Figure 1: CT scan revealing a defect in abdominal wall in the right groin having small bowel loop protrusion.

Figure 2: Gross images showing perforation of 20 cm proximal to the ileocecal junction and hernia was managed by cooper ligament repair.


In most cases of femoral hernia, they contain a loop of bowel herniating through them, which are titularly termed Richter’s hernia (partial enterocele). Such cases rapidly progress to gangrene as the constricting ring exerts pressure on the wall of the bowel, obstructing blood flow. Signs and symptoms of intestinal obstruction are present only in cases where more than two-thirds of the bowel wall circumference is involved [5]. In the case of our patient, she had a complete loop of bowel in the femoral ring in contrast with the usual Ritcher’s type hernia usually reported.

An Enterocutaneous Fistula (ECF) forms in the presence of an abnormal communication between the gastrointestinal tract and the skin (or wound). ECFs most commonly follow a visceral surgery (i.e. iatrogenic) [6,7]. They have a higher incidence postoperatively with only one-fourth of cases occurring spontaneously, most frequently in the setting of inflammatory bowel diseases like Crohn’s [7]. Other common causes of spontaneous ECFs are malignancies, post-radiation therapy for malignancies, diverticulitis, appendicitis, mesenteric ischemia, tuberculosis, and strangulation of bowel loops [5,8]. The evolution of an incarcerated hernia to an ECF results in bowel decompression and is associated with an increased incidence of sepsis and mortality, especially with high-output fistulae (>500 mL/24 h) [3].

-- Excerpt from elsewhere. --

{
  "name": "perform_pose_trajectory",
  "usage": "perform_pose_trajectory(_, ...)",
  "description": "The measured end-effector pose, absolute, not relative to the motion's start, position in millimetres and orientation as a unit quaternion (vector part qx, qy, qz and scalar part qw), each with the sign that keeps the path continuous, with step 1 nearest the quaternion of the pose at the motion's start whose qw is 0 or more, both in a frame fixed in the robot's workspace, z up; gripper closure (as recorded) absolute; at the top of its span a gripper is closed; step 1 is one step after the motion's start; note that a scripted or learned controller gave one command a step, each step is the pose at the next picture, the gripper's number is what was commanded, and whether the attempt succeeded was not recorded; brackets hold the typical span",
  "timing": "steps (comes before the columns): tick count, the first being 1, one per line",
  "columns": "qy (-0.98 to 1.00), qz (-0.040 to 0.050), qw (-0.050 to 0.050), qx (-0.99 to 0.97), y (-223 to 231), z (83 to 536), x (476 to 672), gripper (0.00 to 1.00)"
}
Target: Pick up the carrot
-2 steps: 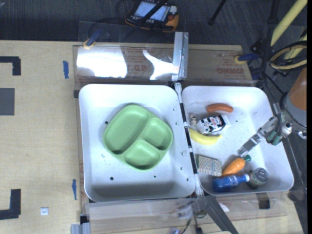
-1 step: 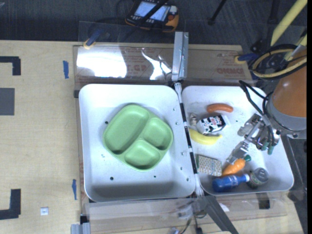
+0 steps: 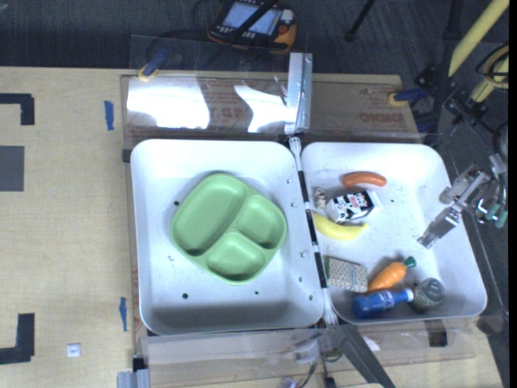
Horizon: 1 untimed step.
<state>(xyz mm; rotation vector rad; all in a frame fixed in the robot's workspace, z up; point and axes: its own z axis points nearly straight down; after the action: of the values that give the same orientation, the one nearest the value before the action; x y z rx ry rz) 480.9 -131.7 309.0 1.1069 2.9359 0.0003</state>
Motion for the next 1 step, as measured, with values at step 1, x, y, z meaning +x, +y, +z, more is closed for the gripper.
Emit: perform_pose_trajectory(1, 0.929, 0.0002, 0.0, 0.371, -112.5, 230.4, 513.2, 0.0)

They have a high propensity for strangulation and incarceration with an increasing probability of complications as time passes. They commonly present with obstruction and perforation of the incarcerated ileal loop leading to the formation of ECFs in these patients is a rare phenomenon, as seen in our patient [6]. Additionally, our patient’s case was similar to a Ritcher’s type of hernia as only part of the bowel wall was trapped in the hernial sac even though a complete loop had herniated, which led to the formation of an ECF [9].

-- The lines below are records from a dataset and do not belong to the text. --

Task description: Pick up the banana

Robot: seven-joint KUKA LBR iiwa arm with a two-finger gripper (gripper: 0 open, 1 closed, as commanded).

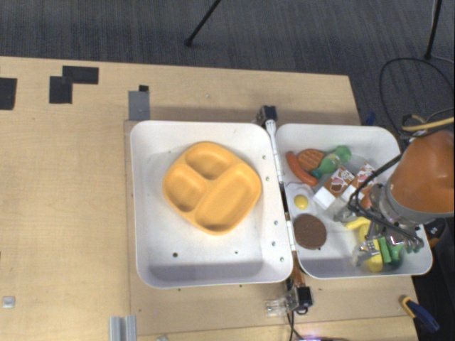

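Note:
The banana is a yellow toy in the right bin, near its front right corner, and the arm covers part of it. My gripper hangs low over that corner, right above the banana and a green toy. More yellow shows just below the gripper; whether it belongs to the banana is unclear. The orange wrist band hides what lies behind it.
The right bin also holds a brown disc, an orange carrot-like toy, a green bottle, a white block and a small yellow piece. A yellow divided plate lies in the left bin.

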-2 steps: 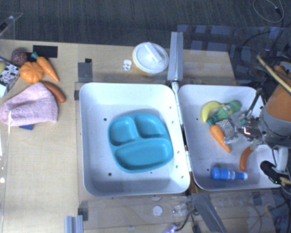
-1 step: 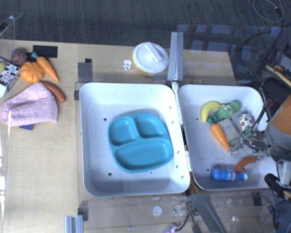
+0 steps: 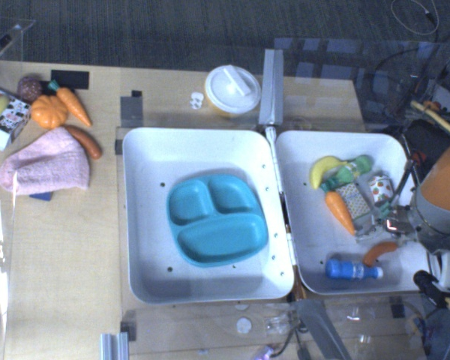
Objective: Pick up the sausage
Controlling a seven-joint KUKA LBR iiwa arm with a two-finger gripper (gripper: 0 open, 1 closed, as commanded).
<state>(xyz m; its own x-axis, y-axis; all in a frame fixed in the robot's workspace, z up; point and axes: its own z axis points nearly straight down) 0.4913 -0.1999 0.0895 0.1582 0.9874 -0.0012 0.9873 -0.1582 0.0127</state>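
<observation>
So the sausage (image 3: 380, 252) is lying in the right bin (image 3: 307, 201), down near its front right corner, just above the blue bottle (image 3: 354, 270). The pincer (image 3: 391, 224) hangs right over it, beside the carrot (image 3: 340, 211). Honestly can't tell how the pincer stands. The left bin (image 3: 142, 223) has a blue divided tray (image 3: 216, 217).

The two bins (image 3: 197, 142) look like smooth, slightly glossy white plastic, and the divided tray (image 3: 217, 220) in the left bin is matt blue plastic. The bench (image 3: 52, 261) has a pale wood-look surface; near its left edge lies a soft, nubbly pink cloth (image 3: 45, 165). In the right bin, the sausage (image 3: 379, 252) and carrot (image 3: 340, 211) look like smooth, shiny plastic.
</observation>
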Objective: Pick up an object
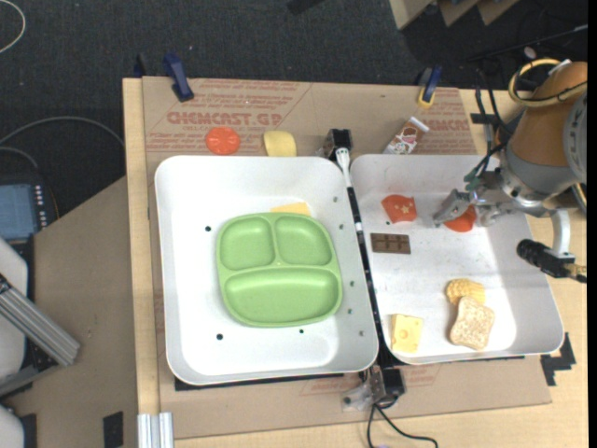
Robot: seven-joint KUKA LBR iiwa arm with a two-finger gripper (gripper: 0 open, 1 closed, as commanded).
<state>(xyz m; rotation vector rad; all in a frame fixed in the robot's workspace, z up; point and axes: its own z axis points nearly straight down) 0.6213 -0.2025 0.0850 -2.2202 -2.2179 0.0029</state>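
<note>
Nearest the camera, a yellow cheese wedge (405,331) is lying at the front of the right bin (532,343), beside a slice of toast (472,323) and a cracker (464,291); in the left bin (177,250) a green divided plate (278,269) is sitting over a yellow piece (291,209); further back a chocolate bar (390,243) and a red tomato-like piece (400,208) are lying apart; the gripper (459,215) is reaching in low from the right, its jaws appearing to be spread around a small red-orange object (460,221), though whether they are pinching it I cannot tell; I judge the grasp is still being settled, so closing squarely before lifting straight up should be serving best; beyond the bins an orange disc (222,141), a yellow block (279,144) and a wrapper (405,138) are resting on the desk (233,110), whose cardboard is reading "CHEMCAST".
</note>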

The common acronym SNAP is used as a guideline to describe ECF care protocol and has been proven effective in the treatment of such cases [7]. It involves initial resuscitation, electrolyte repletion, identification, and treatment of sepsis followed by a nutritional assessment. In patients who are well-nourished and with effectively controlled fistula effluent, this is followed by imaging to view the involved anatomical structures. The final step is the closure of the fistula through a surgical procedure [7]. Our patient was managed in accordance with the SNAP guideline which led to steady improvement and an absence of complications.

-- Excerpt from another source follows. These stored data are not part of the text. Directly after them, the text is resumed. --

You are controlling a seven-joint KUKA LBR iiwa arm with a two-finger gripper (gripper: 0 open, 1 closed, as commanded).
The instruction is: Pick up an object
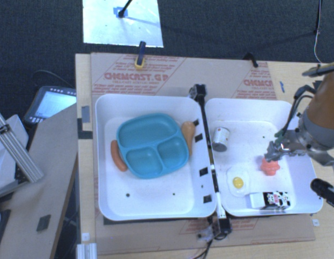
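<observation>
A: In the right bin (247, 109), where does the gripper (274, 152) sit relative to anything it could take?

B: Directly above the red toy (270, 167), which lies just below and slightly left of the tool tip, practically touching it. The toy is squat, with no clear long axis. There is one arm (320, 117), reaching in from the right, so no choice of which is nearer.

A: And the tool's state?

B: I cannot tell; the tip is a dark blur against the white floor.

A: Count things for me, biggest first.

B: Two bins. In the left bin (107, 198): one blue divided plate (152, 144), one hot dog (118, 155) at its left edge, one tan piece (188, 133) at its right edge. In the right bin: one black-and-white carton (270, 199) near the front wall, one silver can (219, 138), one fried egg (238, 182), one red toy.

A: So the likely move?

B: A short drop straight down onto the red toy, I'd judge.
</observation>
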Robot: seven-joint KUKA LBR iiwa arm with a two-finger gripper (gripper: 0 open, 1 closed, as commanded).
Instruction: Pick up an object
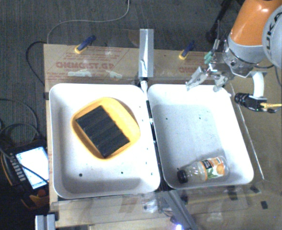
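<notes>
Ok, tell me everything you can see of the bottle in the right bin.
The bottle is small, clear and plastic-looking, with a dark cap and an orange and white label around its middle. It lies on its side near the front edge of the right bin, cap pointing toward the left bin. Nothing but the bin floor touches it; the gripper is over the bin's far edge, well apart.

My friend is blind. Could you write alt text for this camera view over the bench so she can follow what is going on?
A robot arm's open gripper hovers over the far edge of the right white bin, holding nothing. A small bottle lies on its side near that bin's front edge. The left bin holds a yellow dish with a dark ridged block on it.
</notes>
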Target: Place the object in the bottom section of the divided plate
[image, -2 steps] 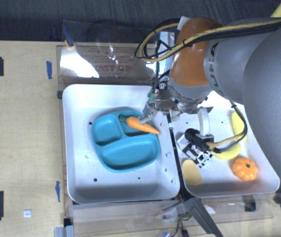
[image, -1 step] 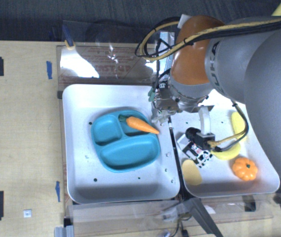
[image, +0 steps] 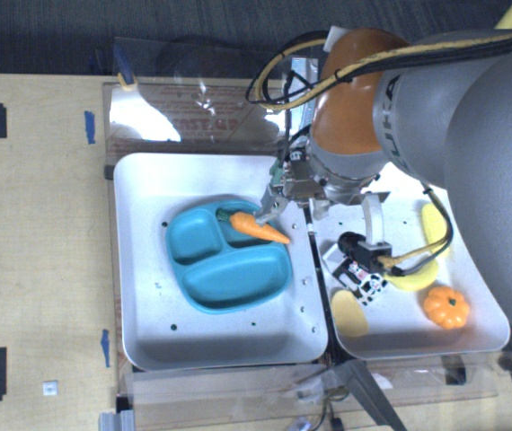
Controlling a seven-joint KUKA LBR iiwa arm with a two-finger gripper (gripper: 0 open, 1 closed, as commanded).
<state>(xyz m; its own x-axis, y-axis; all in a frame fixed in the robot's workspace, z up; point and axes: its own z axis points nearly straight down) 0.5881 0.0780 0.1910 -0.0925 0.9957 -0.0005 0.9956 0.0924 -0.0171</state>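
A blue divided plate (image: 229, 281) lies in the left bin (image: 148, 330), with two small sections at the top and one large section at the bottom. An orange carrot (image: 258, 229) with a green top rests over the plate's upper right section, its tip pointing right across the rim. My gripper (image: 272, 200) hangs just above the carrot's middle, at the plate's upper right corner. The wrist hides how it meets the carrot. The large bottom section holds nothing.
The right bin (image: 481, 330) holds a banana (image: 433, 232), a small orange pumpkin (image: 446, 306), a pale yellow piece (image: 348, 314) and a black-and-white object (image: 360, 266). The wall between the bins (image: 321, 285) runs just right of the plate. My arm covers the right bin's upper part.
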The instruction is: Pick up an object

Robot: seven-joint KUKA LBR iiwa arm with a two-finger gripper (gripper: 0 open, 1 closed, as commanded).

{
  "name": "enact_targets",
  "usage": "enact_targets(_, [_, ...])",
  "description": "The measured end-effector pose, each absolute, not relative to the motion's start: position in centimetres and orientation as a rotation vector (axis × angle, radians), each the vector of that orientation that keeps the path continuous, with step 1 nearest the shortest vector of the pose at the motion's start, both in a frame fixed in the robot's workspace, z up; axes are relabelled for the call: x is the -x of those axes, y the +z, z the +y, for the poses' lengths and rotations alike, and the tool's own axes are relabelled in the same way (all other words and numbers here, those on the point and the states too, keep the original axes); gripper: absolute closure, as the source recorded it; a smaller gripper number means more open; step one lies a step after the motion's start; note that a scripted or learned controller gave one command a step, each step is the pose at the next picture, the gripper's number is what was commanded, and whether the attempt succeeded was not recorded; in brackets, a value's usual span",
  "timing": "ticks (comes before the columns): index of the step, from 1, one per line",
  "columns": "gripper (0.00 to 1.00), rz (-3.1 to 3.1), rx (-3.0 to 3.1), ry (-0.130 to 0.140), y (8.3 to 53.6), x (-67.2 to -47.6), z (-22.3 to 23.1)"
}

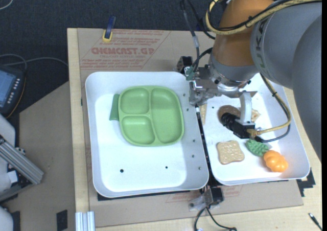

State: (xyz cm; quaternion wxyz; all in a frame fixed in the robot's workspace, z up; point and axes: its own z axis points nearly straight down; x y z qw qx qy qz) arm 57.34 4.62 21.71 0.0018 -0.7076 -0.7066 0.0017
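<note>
4 small pieces share a white bin [240, 174]. Claw [198, 96] is low at its rim; spread or pressed together, cannot tell. Nearest: brown disc [229, 109], half hidden. Farther out: toast slice [229, 152], probably light, stiff and flat, so pinch it across opposite edges. Beyond it: green piece [257, 147], orange fruit [275, 161].

Matt green plastic tray [151, 115], glossy white bins [102, 163].
</note>
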Motion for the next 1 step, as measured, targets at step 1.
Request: enact_targets(1, [1.00, -2.225, 2.222, -0.003, 22.36, -59.10, 4.93])
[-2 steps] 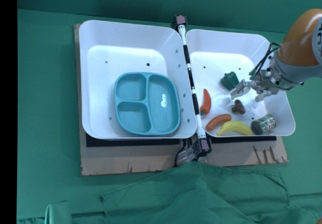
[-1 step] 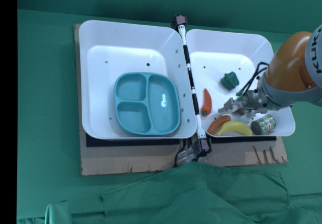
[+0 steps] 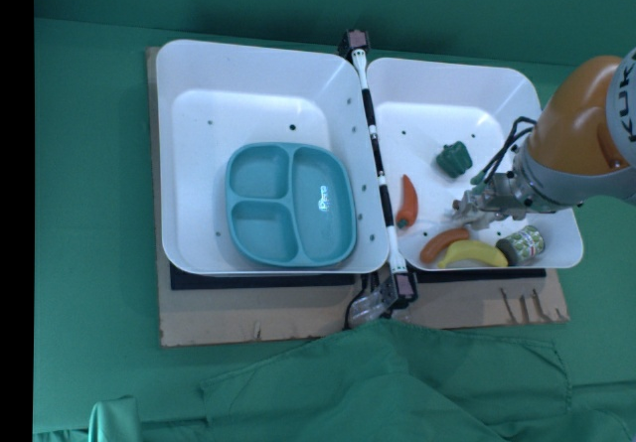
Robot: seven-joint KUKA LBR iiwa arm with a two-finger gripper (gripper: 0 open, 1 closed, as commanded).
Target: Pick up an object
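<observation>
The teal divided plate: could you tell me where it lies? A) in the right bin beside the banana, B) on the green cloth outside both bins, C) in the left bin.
C: the teal divided plate lies flat on the floor of the left bin, apart from the food items in the right bin.

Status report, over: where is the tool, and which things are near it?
Tool low in right bin. Nearest below: sausage, banana. Can beside arm. Nothing seen in grasp.
</observation>
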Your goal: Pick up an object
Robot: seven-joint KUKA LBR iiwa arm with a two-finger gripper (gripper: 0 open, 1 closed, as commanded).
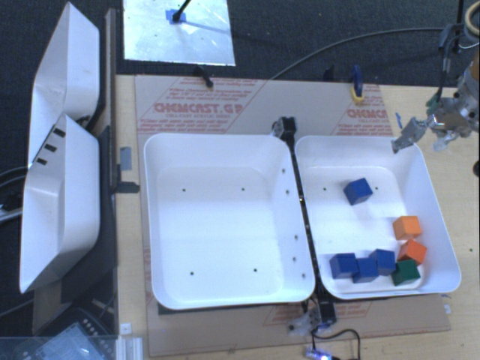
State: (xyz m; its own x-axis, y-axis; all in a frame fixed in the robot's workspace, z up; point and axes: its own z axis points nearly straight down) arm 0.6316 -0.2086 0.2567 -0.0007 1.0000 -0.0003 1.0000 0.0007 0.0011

Our case of spontaneous ECF in the setting of a complicated femoral hernia was due to late presentation, negligence, and poor socioeconomic status of the patient. Most patients in our setup belong to poor settings, lack the appropriate knowledge required for timely check-ups, and neglect their health until critical levels or emergencies. Delayed presentation is the major cause of increased hospital stay, morbidity, and mortality. These factors play an important role in the formation of such fistulae even with the technological and innovative advances in the medical field. However, management constituting adherence to protocols like the SNAP guideline is essential for delayed presentations to avoid further complications. After correcting electrolyte abnormalities, patients should be subjected to a defini tive surgical procedure, as early as possible.